TASK DETAILS: Would you restate, exactly as they appear, the lines from the one containing "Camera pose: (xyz" through the end of the data below?
● ● ● ●
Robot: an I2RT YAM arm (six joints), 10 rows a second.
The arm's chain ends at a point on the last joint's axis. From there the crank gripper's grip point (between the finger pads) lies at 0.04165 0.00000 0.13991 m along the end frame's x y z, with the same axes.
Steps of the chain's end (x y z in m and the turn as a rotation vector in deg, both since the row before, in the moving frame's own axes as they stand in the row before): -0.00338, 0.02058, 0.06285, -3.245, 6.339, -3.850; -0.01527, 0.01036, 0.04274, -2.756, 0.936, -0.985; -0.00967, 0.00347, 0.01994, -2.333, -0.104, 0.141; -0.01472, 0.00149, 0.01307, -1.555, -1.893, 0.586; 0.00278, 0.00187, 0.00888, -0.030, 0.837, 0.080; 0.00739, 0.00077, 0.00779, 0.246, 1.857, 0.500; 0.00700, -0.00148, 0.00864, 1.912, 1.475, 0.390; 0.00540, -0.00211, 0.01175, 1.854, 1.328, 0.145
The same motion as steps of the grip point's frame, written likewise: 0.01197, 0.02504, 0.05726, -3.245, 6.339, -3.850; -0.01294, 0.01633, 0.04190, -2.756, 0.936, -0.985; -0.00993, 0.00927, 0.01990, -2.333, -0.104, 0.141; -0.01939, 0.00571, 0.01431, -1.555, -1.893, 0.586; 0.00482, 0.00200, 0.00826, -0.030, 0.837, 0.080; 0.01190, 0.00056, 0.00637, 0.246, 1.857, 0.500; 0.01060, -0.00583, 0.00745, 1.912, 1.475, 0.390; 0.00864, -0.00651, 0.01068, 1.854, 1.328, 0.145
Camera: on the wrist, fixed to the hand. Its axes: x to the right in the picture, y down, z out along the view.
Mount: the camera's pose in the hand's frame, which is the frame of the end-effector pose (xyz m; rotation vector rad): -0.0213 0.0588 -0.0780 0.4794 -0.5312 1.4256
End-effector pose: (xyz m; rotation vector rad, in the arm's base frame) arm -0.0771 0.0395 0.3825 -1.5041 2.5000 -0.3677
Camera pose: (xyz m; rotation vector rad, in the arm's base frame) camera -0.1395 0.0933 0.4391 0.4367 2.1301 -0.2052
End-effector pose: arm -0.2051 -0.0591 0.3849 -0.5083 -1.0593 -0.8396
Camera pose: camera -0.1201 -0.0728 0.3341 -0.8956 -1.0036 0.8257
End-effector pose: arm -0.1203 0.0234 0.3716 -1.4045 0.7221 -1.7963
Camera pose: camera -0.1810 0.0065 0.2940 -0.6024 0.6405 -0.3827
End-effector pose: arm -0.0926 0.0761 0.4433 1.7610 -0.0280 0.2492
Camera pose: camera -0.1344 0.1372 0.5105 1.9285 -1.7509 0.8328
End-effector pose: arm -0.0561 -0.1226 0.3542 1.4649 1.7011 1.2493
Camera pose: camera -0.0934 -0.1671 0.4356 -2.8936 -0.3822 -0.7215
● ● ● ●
ANSWER SPACE:
Camera pose: (xyz m; rotation vector rad, in the arm's base frame) camera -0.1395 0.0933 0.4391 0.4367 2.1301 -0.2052
End-effector pose: arm -0.2051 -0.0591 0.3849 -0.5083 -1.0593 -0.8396
Camera pose: camera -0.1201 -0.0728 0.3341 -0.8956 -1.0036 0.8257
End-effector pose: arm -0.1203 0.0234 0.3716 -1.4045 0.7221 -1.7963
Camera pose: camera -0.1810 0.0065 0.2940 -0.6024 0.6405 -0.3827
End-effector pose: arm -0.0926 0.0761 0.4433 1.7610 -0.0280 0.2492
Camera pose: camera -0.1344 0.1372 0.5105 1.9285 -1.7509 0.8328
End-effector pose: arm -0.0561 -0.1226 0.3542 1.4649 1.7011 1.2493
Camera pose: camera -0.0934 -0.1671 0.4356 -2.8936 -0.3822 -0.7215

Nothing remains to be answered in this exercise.